Task description: Output all entries exactly; images excluded.

Dataset records:

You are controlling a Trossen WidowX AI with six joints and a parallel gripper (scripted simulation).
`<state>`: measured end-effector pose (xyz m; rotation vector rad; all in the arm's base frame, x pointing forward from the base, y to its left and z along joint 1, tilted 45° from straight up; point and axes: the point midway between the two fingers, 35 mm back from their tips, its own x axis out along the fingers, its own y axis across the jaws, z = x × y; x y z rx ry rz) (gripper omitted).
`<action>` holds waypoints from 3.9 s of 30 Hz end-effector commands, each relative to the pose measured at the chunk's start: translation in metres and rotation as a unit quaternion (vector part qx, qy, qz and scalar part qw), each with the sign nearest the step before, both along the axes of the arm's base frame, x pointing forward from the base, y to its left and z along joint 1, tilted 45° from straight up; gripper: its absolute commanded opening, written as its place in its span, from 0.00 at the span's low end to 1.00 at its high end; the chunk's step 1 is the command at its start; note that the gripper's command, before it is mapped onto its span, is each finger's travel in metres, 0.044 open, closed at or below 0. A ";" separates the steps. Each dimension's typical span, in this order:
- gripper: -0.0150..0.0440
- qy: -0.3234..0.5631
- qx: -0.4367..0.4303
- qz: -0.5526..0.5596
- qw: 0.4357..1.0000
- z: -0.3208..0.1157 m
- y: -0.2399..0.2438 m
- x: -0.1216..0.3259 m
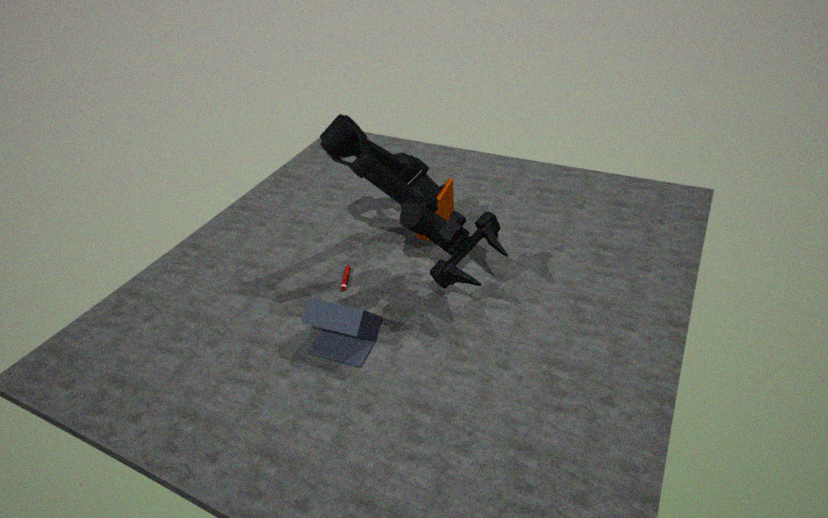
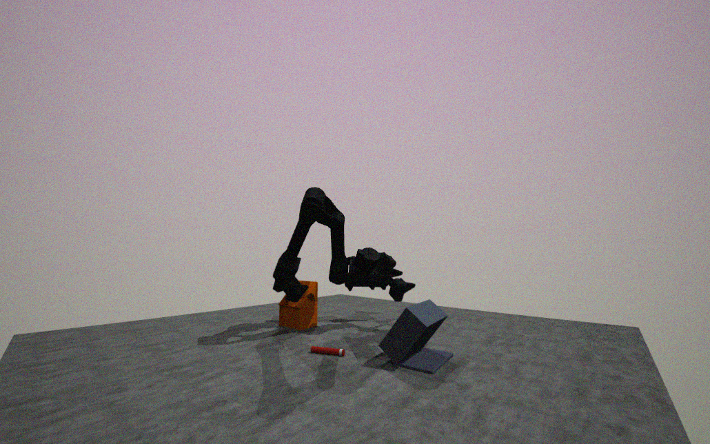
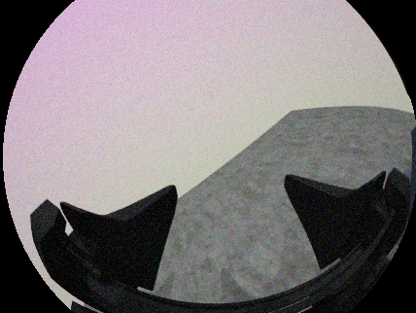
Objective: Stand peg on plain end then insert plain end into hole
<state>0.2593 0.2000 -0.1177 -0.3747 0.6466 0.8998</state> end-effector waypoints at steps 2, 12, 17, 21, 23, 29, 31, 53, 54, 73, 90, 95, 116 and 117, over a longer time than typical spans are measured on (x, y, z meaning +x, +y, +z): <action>1.00 0.002 -0.005 -0.006 1.000 -0.001 -0.002 0.003; 1.00 0.046 -0.108 -0.122 0.986 -0.003 -0.039 0.048; 1.00 0.068 -0.160 -0.175 0.969 0.006 -0.062 0.066; 1.00 0.085 -0.205 -0.210 0.952 0.016 -0.081 0.075; 1.00 0.094 -0.232 -0.222 0.943 0.022 -0.091 0.077; 1.00 0.120 -0.310 -0.255 0.908 0.045 -0.124 0.081; 1.00 0.127 -0.333 -0.267 0.896 0.055 -0.136 0.081; 1.00 0.181 -0.547 -0.372 0.728 0.216 -0.263 0.042; 1.00 0.181 -0.553 -0.373 0.723 0.221 -0.266 0.040; 1.00 0.182 -0.554 -0.373 0.722 0.209 -0.280 0.042; 1.00 0.181 -0.554 -0.373 0.722 0.190 -0.299 0.044; 1.00 0.181 -0.554 -0.373 0.722 0.184 -0.305 0.044; 0.73 0.180 -0.556 -0.374 0.720 0.170 -0.321 0.043; 0.69 0.180 -0.556 -0.374 0.720 0.170 -0.321 0.043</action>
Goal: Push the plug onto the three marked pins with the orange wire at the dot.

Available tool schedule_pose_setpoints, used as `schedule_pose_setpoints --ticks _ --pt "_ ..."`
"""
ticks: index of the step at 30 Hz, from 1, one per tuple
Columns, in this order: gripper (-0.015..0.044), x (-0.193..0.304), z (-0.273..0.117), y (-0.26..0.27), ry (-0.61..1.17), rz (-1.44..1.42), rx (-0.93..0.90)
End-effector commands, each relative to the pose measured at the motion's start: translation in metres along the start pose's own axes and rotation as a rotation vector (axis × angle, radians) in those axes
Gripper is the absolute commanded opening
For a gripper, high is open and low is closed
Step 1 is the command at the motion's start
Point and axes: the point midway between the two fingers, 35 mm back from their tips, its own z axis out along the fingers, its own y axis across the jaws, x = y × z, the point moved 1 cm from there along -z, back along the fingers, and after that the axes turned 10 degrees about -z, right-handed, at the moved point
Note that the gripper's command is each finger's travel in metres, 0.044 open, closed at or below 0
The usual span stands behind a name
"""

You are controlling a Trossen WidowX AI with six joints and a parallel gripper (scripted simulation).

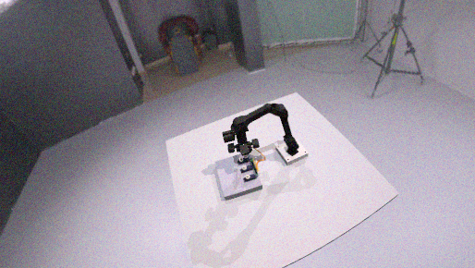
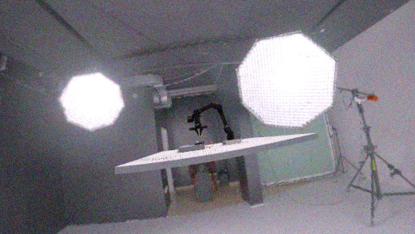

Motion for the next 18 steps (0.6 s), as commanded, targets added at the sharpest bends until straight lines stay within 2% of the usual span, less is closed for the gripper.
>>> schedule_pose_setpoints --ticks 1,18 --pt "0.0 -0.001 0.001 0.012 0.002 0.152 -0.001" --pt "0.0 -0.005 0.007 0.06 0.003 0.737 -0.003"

Completed task:
You are controlling a Trossen WidowX AI with six joints and a parallel gripper (scripted simulation).
`<state>`: measured end-effector pose (xyz m; rotation vector rad; all in the arm's base frame, x pointing forward from the base, y to its left and z along joint 1, tilted 45° from straight up; point and axes: the point midway between the two fingers, 35 mm back from their tips, its own x axis out along the fingers, its own y axis across the jaws, z = x × y; x y z rx ry rz) (gripper omitted).
`<action>` holds waypoints from 3.9 s of 30 Hz end-effector commands, each relative to the pose measured at the chunk's start: translation in metres and rotation as a unit quaternion (vector part qx, qy, qz and scalar part qw), each with the sign nearest the step before, both along the axes of the arm's base frame, x pointing forward from the base, y to its left and z along joint 1, tilted 45° from straight up; gripper: its absolute commanded opening, written as its place in its span, from 0.00 at the span's low end to 1.00 at its high end; the chunk's step 1 is the command at its start; note that the gripper's command, before it is mapped onto its span, is each finger's travel in metres, 0.044 open, closed at or below 0. A ";" separates the steps. Each dimension's typical span, in this order:
- gripper: -0.0150..0.0440
- qy: -0.3234..0.5631
- qx: -0.4367..0.4303
- qz: -0.5526..0.5596
- qw: 0.4357..1.0000
- z: -0.3208..0.1157 m
- y: -0.2399..0.2438 m
- x: -0.1216..0.3259 m
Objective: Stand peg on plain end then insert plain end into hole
<state>0.2593 0.2000 -0.1177 -0.3747 0.6466 0.8998</state> end-effector waypoints at steps 2, 12, 17, 21, 23, 29, 31, 53, 54, 73, 90, 95, 116 and 117, over a longer time than typical spans are measured on (x, y, z meaning +x, +y, +z): <action>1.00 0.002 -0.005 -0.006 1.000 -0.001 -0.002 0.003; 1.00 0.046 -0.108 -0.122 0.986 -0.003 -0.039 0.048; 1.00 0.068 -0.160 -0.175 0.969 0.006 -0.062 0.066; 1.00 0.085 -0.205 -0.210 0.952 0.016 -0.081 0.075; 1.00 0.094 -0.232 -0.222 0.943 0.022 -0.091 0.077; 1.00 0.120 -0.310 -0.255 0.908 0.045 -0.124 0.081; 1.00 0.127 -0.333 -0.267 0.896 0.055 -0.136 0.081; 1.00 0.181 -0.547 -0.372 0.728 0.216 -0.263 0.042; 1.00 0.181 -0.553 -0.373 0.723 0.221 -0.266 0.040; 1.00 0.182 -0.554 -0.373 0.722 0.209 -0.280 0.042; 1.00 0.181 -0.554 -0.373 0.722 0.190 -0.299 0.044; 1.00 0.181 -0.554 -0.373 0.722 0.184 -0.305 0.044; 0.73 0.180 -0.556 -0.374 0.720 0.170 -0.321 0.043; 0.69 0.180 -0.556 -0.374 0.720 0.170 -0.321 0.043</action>
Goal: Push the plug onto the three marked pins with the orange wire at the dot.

Available tool schedule_pose_setpoints, used as `schedule_pose_setpoints --ticks _ --pt "_ ..."`
"""
ticks: index of the step at 30 Hz, from 1, one per tuple
Columns, in this order: gripper (-0.015..0.044), x (-0.193..0.304), z (-0.273..0.117), y (-0.26..0.27), ry (-0.61..1.17), rz (-1.44..1.42), rx (-0.93..0.90)
End-effector commands, each relative to the pose measured at the motion's start: translation in metres along the start pose's own axes and rotation as a rotation vector (axis × angle, radians) in those axes
Gripper is the absolute commanded opening
For a gripper, high is open and low is closed
Step 1 is the command at the motion's start
Point and axes: the point midway between the two fingers, 35 mm back from their tips, its own z axis out along the fingers, its own y axis across the jaws, x = y × z, the point moved 1 cm from there along -z, back along the fingers, and after that the axes turned 10 degrees about -z, right-handed, at the moved point
Note that the gripper's command is each finger's travel in metres, 0.044 open, closed at or below 0
The usual span stands behind a name
"""

You are controlling a Trossen WidowX AI with six joints and a parallel gripper (scripted simulation).


Motion for the next 18 steps (0.6 s), as commanded, targets added at the sharpest bends until straight lines stay within 2% of the usual span, less is closed for the gripper.
>>> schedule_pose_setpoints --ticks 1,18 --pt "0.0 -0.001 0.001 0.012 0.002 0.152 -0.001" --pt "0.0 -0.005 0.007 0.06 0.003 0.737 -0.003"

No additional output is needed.